## What this task involves
Every single line below has to be printed once more, exactly.

## Data to use
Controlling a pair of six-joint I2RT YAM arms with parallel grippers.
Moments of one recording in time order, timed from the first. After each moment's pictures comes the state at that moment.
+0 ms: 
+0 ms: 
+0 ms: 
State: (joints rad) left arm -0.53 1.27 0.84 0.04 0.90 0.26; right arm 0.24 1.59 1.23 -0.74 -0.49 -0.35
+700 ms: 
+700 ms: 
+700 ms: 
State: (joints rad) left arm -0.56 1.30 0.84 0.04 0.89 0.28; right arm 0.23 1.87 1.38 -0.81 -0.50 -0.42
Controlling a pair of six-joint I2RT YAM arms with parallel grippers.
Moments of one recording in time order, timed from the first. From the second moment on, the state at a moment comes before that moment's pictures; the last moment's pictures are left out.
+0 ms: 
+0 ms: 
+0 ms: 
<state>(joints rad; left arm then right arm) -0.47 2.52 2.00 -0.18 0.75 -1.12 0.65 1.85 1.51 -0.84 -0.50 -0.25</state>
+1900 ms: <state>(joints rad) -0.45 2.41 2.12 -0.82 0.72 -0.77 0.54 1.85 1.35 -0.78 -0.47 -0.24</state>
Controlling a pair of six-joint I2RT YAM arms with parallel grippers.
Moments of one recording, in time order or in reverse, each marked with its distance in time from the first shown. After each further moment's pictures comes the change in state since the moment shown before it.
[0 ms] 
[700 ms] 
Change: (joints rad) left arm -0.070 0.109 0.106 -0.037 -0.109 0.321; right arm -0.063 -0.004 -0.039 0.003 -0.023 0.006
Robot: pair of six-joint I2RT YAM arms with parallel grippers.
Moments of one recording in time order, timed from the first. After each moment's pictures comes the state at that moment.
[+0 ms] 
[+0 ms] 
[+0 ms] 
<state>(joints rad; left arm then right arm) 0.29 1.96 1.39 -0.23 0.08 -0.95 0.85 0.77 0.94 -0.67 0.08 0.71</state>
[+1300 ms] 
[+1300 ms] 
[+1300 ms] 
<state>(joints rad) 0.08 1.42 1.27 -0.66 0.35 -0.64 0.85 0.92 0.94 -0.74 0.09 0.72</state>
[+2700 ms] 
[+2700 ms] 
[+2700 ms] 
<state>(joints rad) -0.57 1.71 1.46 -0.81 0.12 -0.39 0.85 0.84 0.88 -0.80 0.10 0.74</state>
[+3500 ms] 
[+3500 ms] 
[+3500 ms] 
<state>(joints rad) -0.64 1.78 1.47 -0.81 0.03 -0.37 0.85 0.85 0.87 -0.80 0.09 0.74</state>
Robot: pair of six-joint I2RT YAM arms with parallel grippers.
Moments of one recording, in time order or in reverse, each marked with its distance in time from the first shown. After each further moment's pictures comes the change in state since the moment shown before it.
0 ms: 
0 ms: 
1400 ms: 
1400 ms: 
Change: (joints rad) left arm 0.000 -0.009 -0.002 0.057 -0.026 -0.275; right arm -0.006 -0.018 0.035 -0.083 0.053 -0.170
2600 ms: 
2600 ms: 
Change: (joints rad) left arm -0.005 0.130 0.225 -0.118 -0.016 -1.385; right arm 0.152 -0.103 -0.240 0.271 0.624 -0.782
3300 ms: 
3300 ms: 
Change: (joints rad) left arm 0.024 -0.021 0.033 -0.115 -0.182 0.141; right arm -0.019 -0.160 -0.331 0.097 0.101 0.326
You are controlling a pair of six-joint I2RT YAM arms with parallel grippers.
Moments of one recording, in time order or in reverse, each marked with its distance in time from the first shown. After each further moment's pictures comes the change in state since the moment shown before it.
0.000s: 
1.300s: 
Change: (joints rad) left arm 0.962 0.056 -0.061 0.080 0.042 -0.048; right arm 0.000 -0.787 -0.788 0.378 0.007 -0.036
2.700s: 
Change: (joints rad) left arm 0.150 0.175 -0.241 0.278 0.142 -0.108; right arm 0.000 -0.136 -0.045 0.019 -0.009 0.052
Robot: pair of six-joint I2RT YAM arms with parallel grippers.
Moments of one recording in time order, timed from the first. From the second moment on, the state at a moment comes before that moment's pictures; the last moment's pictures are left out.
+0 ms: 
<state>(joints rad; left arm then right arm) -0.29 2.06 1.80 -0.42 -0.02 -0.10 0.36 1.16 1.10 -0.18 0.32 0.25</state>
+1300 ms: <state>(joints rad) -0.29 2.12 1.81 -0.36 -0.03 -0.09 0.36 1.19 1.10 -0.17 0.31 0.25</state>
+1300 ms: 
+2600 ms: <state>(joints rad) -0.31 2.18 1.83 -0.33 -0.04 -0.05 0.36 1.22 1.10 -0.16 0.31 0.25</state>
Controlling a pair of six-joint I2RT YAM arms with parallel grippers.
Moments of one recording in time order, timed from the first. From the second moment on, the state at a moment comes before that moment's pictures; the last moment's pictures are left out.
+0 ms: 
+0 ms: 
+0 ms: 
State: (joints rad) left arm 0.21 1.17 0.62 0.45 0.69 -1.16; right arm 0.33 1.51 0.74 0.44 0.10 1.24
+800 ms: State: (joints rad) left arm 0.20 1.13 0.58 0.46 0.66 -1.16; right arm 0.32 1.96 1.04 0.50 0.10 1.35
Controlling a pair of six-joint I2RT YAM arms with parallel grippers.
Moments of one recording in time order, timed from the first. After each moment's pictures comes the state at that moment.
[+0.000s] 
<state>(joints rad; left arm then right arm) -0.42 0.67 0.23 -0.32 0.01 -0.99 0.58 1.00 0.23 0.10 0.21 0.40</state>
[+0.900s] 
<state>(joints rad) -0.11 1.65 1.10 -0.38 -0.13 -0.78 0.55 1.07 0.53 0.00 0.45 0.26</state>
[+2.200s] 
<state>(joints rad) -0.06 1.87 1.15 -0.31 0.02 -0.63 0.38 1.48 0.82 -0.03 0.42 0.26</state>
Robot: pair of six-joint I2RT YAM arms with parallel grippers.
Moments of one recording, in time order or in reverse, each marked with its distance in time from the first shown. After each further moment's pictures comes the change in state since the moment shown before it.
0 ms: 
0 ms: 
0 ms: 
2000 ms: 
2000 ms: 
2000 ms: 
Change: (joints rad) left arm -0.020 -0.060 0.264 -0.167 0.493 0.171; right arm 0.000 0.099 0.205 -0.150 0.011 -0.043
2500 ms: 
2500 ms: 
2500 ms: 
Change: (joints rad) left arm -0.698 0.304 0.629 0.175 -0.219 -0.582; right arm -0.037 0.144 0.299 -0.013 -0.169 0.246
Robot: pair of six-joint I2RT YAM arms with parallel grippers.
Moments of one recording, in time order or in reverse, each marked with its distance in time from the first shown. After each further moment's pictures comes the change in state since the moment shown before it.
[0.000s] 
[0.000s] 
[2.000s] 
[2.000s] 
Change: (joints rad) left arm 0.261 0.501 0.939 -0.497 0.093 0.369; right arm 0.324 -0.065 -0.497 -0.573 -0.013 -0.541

## Response to this task
Controlling a pair of six-joint I2RT YAM arms with parallel grippers.
Moments of one recording in time order, timed from the first. After each moment's pictures comes the state at that moment.
+0 ms: 
+0 ms: 
+0 ms: 
State: (joints rad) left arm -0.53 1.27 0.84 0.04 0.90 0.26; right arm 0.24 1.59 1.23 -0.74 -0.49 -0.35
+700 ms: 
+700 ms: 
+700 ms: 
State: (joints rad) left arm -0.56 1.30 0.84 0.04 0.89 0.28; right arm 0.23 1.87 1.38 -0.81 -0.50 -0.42
Controlling a pair of six-joint I2RT YAM arms with parallel grippers.
Moments of one recording in time order, timed from the first. From the second moment on, the state at a moment comes before that moment's pictures; the last moment's pictures are left out.
+0 ms: 
+0 ms: 
+0 ms: 
<state>(joints rad; left arm then right arm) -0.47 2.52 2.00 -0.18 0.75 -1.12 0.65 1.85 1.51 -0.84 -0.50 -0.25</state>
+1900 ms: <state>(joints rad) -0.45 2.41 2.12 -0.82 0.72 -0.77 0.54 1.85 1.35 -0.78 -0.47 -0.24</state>
Controlling a pair of six-joint I2RT YAM arms with parallel grippers.
Moments of one recording, in time order or in reverse, each marked with its distance in time from the first shown. After each further moment's pictures comes the change in state since the moment shown before it.
[0 ms] 
[700 ms] 
Change: (joints rad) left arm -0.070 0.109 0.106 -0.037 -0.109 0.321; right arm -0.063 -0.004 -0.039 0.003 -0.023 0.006
Robot: pair of six-joint I2RT YAM arms with parallel grippers.
Moments of one recording in time order, timed from the first. After each moment's pictures comes the state at that moment.
[+0 ms] 
[+0 ms] 
[+0 ms] 
<state>(joints rad; left arm then right arm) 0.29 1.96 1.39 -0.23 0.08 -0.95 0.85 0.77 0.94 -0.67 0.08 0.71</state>
[+1300 ms] 
[+1300 ms] 
[+1300 ms] 
<state>(joints rad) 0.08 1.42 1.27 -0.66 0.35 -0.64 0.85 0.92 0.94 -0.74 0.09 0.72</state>
[+2700 ms] 
[+2700 ms] 
[+2700 ms] 
<state>(joints rad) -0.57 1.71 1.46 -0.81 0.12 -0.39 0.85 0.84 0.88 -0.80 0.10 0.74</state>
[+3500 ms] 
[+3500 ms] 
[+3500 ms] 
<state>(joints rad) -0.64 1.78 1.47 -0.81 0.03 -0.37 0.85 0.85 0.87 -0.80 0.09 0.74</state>
Robot: pair of six-joint I2RT YAM arms with parallel grippers.
Moments of one recording, in time order or in reverse, each marked with its distance in time from the first shown. After each further moment's pictures comes the change in state since the moment shown before it.
0 ms: 
0 ms: 
1400 ms: 
1400 ms: 
Change: (joints rad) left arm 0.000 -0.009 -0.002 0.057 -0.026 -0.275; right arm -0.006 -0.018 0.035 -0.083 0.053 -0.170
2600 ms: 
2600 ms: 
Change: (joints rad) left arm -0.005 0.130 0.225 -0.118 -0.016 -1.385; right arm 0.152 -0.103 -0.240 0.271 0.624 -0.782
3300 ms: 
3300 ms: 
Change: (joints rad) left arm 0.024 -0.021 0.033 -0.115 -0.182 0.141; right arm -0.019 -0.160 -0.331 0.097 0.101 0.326
You are controlling a pair of six-joint I2RT YAM arms with parallel grippers.
Moments of one recording, in time order or in reverse, each marked with its distance in time from the first shown. After each further moment's pictures comes the change in state since the moment shown before it.
0.000s: 
1.300s: 
Change: (joints rad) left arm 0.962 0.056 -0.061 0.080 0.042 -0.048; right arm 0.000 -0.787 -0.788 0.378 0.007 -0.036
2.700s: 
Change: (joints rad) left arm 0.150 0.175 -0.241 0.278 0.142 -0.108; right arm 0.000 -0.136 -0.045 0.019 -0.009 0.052
Robot: pair of six-joint I2RT YAM arms with parallel grippers.
Moments of one recording in time order, timed from the first. From the second moment on, the state at a moment comes before that moment's pictures; the last moment's pictures are left out.
+0 ms: 
<state>(joints rad; left arm then right arm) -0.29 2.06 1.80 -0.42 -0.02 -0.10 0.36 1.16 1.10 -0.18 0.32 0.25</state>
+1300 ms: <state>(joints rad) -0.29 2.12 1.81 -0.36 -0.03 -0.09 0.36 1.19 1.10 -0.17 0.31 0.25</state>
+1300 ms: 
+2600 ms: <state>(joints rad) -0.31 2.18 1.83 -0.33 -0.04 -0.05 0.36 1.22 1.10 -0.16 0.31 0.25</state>
Controlling a pair of six-joint I2RT YAM arms with parallel grippers.
Moments of one recording in time order, timed from the first. From the second moment on, the state at a moment comes before that moment's pictures; the last moment's pictures are left out.
+0 ms: 
+0 ms: 
+0 ms: 
State: (joints rad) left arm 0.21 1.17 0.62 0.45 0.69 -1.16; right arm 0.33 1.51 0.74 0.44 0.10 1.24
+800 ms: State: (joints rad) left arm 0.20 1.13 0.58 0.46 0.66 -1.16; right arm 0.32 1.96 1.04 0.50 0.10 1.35
Controlling a pair of six-joint I2RT YAM arms with parallel grippers.
Moments of one recording in time order, timed from the first. After each moment's pictures comes the state at that moment.
[+0.000s] 
<state>(joints rad; left arm then right arm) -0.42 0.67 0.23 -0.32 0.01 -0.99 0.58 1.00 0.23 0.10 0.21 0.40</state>
[+0.900s] 
<state>(joints rad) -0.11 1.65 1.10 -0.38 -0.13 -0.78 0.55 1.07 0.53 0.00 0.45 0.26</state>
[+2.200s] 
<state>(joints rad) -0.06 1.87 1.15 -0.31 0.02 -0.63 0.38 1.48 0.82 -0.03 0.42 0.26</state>
Robot: pair of six-joint I2RT YAM arms with parallel grippers.
Moments of one recording, in time order or in reverse, each marked with its distance in time from the first shown. After each further moment's pictures comes the change in state since the moment shown before it.
0 ms: 
0 ms: 
0 ms: 
2000 ms: 
2000 ms: 
2000 ms: 
Change: (joints rad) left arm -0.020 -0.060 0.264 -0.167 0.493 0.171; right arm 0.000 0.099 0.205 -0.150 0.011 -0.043
2500 ms: 
2500 ms: 
2500 ms: 
Change: (joints rad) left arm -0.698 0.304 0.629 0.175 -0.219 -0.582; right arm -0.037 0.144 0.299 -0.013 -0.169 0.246
Robot: pair of six-joint I2RT YAM arms with parallel grippers.
Moments of one recording, in time order or in reverse, each marked with its distance in time from the first shown. After each further moment's pictures comes the change in state since the moment shown before it.
[0.000s] 
[0.000s] 
[2.000s] 
[2.000s] 
Change: (joints rad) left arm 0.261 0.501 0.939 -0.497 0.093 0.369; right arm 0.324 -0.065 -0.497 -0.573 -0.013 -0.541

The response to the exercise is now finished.